Le préjudice d'anxiété revu et corrigé
Le 5 avril, l'assemblée plénière de la Cour de cassation a changé son fusil d'épaule au sujet du préjudice d'anxiété, dans un arrêt (n° 18-17442) largement publié et commenté. On se souvient qu'en 2010 la Haute Juridiction avait reconnu un préjudice d'anxiété pour des salariés exposés à l'amiante (Cass. soc. n° 09-42241, 11 mai 2010). Mais cinq ans plus tard, elle avait strictement limité cette reconnaissance aux seuls salariés dont l'entreprise était inscrite sur la liste réglementaire ouvrant droit à l'allocation de cessation anticipée d'activité des travailleurs de l'amiante (Acaata) (Cass. soc. n° 13-26175, 3 mars 2015). Un premier revirement de jurisprudence très critiqué par la doctrine mais qui restera constant.
Prouver l'exposition
L'arrêt d'avril dernier constitue une nouvelle volte-face. Il admet en effet la reconnaissance du préjudice d'anxiété pour des travailleurs ayant été exposés à l'amiante, que leur entreprise entre ou non dans le champ de l'Acaata.

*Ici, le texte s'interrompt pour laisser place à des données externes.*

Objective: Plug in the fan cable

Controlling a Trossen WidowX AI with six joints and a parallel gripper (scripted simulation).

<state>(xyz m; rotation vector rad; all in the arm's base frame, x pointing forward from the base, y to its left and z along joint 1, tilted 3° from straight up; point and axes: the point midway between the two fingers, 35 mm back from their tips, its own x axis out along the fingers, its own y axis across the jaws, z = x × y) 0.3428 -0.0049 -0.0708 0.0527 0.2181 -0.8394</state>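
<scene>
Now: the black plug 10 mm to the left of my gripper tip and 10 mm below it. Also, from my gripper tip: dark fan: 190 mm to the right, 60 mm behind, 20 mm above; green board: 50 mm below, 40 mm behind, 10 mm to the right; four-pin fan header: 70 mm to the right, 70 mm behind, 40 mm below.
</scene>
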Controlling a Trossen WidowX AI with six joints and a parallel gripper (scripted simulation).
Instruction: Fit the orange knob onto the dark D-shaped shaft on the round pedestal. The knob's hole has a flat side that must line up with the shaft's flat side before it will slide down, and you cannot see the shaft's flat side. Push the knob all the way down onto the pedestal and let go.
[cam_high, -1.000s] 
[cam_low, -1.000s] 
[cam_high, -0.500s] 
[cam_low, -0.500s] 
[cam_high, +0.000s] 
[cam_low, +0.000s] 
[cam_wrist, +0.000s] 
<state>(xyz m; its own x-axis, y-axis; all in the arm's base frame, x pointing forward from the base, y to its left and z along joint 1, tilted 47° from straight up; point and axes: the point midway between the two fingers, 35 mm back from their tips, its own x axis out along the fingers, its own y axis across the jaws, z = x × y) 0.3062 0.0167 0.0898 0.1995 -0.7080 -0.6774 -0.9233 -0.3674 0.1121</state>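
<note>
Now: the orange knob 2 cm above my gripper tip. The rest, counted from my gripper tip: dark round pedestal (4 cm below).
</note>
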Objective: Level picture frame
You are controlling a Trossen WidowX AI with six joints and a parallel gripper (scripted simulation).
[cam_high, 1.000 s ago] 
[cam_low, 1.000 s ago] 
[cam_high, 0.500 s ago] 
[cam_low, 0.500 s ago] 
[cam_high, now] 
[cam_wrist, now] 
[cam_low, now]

Cependant, alors qu'à l'origine il y avait une quasi-présomption d'imputabilité, les salariés devront faire la preuve de leur exposition et du préjudice subi, selon les règles civiles. Au-delà de l'amiante, cet arrêt pose la question d'un préjudice d'anxiété lié aux expositions à d'autres produits dangereux, susceptibles d'entraîner l'apparition de cancers. La Cour de cassation devra y apporter une réponse prochainement puisque, le 20 juin, elle a examiné un pourvoi de plusieurs centaines de mineurs exposés à des produits cancérogènes autres que l'amiante. Une décision très attendue et pour laquelle l'avocat général a déjà demandé le rejet.